- [WHAT IS EXPECTED] A word-for-word retyping of the listing below is required, with the pictures dropped.

- [RECORDED DATA]
----------------------------------------

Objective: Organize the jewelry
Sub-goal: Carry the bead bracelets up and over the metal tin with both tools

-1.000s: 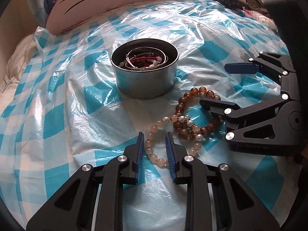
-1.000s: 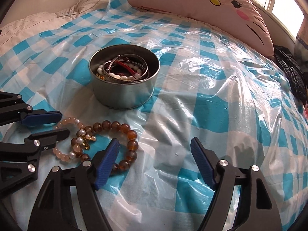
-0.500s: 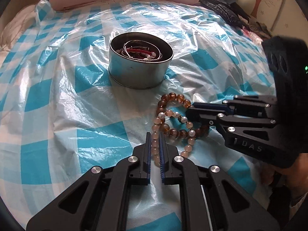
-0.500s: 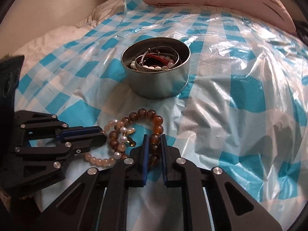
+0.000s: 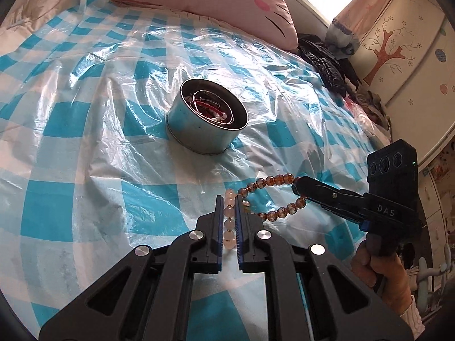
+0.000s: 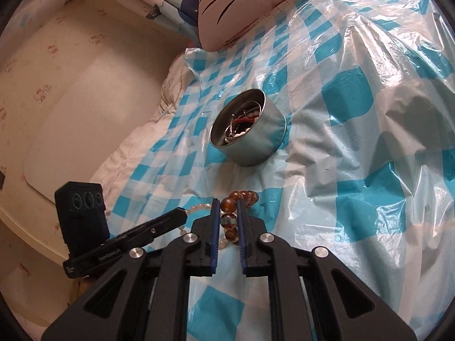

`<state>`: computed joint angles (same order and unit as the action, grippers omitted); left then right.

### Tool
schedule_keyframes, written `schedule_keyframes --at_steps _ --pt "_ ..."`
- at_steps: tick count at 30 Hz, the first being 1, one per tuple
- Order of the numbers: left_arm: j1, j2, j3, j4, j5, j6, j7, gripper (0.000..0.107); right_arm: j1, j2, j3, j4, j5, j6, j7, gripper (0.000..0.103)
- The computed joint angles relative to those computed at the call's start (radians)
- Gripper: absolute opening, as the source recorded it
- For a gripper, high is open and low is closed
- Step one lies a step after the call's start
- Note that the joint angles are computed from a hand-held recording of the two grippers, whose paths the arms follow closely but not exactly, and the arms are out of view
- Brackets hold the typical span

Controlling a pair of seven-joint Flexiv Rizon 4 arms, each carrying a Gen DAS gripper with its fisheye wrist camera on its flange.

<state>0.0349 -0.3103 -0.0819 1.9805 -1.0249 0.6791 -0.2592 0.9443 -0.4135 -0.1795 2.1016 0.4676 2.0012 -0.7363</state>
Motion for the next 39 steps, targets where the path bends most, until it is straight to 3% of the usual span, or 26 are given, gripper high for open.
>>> schedule_keyframes --at_steps 4,8,14,30,39 --pt "-0.01 0.019 -0.005 0.008 -0.034 0.019 0.017 0.007 -0.14 -0.036 0.16 -0.004 -0.021 0.161 0.048 0.013" --pt "-0.04 0.04 -0.009 0.024 -0.064 0.097 0.061 0.007 -0.203 -0.052 0.23 -0.01 -0.023 0.242 0.04 0.013" --pt "-0.084 0.061 -0.021 0.039 -0.118 0.226 0.124 0.007 -0.22 -0.057 0.252 -0.037 0.009 0.273 -0.008 0.013" --pt "-0.099 -0.014 -0.064 -0.1 -0.157 0.238 0.082 0.007 -0.365 -0.137 0.301 -0.132 -0.137 0.36 0.052 0.013" --pt "-0.118 -0.119 -0.107 -0.206 -0.12 0.296 0.006 0.007 -0.433 -0.188 0.29 -0.195 -0.238 0.334 0.1 0.013"
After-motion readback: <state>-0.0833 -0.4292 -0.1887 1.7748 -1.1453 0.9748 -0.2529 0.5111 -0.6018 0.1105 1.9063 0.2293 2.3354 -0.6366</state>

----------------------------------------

- [RESULT OF THIS TASK]
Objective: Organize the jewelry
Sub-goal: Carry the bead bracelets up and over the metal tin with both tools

-1.000s: 
-1.000s: 
-0.500s: 
-0.500s: 
+0.000s: 
+0.000s: 

`<state>`: computed joint angles (same order and unit as the action, grippers omitted); left then right.

### Tool
schedule_keyframes, written `schedule_keyframes --at_steps _ --pt "_ ..."`
- at_steps: tick count at 30 Hz, the first being 1, one per tuple
- Order of the numbers: left_arm: j1, j2, j3, j4, j5, j6, j7, gripper (0.000..0.107); right_arm: j1, j2, j3, j4, j5, j6, j7, gripper (0.000..0.103)
- The computed joint angles relative to those computed at the call's start (radians)
- Gripper: absolute opening, as the source recorded it
- For a gripper, high is open and low is closed
- Step one lies a step after the call's start
- Note that the joint angles are computed from a hand-held recording of the two grippers, whose paths the arms follow closely but not exactly, and the arms are out of view
- Brackets hold the typical span

Controlling a pair of seven-joint Flexiv Rizon 4 arms, each carrying a Gen DAS gripper with its fisheye wrist camera on its flange.

<state>0.0349 -0.3103 -0.0819 1.9805 -1.0249 0.6791 -0.2592 0.9443 -0.4135 -0.1795 2.1016 0.4676 2.0012 -0.7363</state>
Motion for the next 39 steps, targets where the path bends most, until it is straight to 3% of the usual span, or 26 are given, gripper high for open.
>>> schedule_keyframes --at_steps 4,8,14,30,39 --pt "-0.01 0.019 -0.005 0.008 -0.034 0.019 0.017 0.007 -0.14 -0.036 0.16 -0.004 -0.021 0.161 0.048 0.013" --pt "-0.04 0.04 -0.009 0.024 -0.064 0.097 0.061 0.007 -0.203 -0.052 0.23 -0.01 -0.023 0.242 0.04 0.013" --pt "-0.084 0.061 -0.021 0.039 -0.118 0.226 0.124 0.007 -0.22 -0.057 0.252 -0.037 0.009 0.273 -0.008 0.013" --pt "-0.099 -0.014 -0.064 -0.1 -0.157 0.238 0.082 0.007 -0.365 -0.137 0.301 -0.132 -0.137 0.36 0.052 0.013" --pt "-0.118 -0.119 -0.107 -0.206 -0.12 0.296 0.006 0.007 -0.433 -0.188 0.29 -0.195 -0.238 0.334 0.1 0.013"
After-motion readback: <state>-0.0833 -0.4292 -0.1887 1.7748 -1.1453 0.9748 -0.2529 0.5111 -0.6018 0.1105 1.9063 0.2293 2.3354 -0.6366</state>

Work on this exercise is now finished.